*Work task*
Every record shown below is to be output exactly.

[Opening Data extract section]

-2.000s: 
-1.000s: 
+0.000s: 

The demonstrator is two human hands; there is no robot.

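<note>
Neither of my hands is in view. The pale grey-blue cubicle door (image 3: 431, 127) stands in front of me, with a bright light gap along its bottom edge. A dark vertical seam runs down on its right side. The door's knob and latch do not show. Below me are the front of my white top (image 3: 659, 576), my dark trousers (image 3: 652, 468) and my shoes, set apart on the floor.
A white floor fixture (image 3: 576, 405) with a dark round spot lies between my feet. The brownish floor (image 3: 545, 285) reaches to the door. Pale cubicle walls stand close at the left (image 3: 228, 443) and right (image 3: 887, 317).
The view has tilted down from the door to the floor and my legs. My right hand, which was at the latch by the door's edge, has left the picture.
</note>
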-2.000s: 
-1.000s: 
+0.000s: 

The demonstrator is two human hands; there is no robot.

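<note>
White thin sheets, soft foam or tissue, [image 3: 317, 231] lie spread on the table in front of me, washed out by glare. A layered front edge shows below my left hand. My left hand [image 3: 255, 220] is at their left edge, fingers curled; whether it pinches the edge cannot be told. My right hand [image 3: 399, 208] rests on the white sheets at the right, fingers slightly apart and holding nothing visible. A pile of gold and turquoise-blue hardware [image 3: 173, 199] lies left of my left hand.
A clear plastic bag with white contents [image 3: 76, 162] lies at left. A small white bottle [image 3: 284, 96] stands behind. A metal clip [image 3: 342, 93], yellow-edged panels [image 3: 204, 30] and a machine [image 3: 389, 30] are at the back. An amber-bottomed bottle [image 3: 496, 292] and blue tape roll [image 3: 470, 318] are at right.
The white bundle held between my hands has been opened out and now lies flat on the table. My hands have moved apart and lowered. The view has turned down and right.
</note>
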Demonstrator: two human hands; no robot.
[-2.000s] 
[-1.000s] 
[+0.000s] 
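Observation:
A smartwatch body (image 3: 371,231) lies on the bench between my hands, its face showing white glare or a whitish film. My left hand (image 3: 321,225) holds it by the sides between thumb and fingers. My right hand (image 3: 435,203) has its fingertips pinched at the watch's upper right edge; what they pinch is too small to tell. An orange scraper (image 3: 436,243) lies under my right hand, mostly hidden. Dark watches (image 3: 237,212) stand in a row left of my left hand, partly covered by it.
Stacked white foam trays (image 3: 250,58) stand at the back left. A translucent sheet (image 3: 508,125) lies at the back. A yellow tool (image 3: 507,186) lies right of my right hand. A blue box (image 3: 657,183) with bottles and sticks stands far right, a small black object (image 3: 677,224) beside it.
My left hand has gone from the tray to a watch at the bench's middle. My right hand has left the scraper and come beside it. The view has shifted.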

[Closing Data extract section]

*Response for this exercise*
-2.000s: 
-1.000s: 
+0.000s: 

The demonstrator is two human hands; there is no robot.

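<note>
Neither of my hands is in view. The pale grey-blue cubicle door (image 3: 431, 127) stands in front of me, with a bright light gap along its bottom edge. A dark vertical seam runs down on its right side. The door's knob and latch do not show. Below me are the front of my white top (image 3: 659, 576), my dark trousers (image 3: 652, 468) and my shoes, set apart on the floor.
A white floor fixture (image 3: 576, 405) with a dark round spot lies between my feet. The brownish floor (image 3: 545, 285) reaches to the door. Pale cubicle walls stand close at the left (image 3: 228, 443) and right (image 3: 887, 317).
The view has tilted down from the door to the floor and my legs. My right hand, which was at the latch by the door's edge, has left the picture.
</note>
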-2.000s: 
-1.000s: 
+0.000s: 

The demonstrator is two human hands; there is no robot.

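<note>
White thin sheets, soft foam or tissue, [image 3: 317, 231] lie spread on the table in front of me, washed out by glare. A layered front edge shows below my left hand. My left hand [image 3: 255, 220] is at their left edge, fingers curled; whether it pinches the edge cannot be told. My right hand [image 3: 399, 208] rests on the white sheets at the right, fingers slightly apart and holding nothing visible. A pile of gold and turquoise-blue hardware [image 3: 173, 199] lies left of my left hand.
A clear plastic bag with white contents [image 3: 76, 162] lies at left. A small white bottle [image 3: 284, 96] stands behind. A metal clip [image 3: 342, 93], yellow-edged panels [image 3: 204, 30] and a machine [image 3: 389, 30] are at the back. An amber-bottomed bottle [image 3: 496, 292] and blue tape roll [image 3: 470, 318] are at right.
The white bundle held between my hands has been opened out and now lies flat on the table. My hands have moved apart and lowered. The view has turned down and right.
</note>
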Demonstrator: two human hands; no robot.
[-2.000s] 
[-1.000s] 
[+0.000s] 
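Observation:
A smartwatch body (image 3: 371,231) lies on the bench between my hands, its face showing white glare or a whitish film. My left hand (image 3: 321,225) holds it by the sides between thumb and fingers. My right hand (image 3: 435,203) has its fingertips pinched at the watch's upper right edge; what they pinch is too small to tell. An orange scraper (image 3: 436,243) lies under my right hand, mostly hidden. Dark watches (image 3: 237,212) stand in a row left of my left hand, partly covered by it.
Stacked white foam trays (image 3: 250,58) stand at the back left. A translucent sheet (image 3: 508,125) lies at the back. A yellow tool (image 3: 507,186) lies right of my right hand. A blue box (image 3: 657,183) with bottles and sticks stands far right, a small black object (image 3: 677,224) beside it.
My left hand has gone from the tray to a watch at the bench's middle. My right hand has left the scraper and come beside it. The view has shifted.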

This output contains the full answer.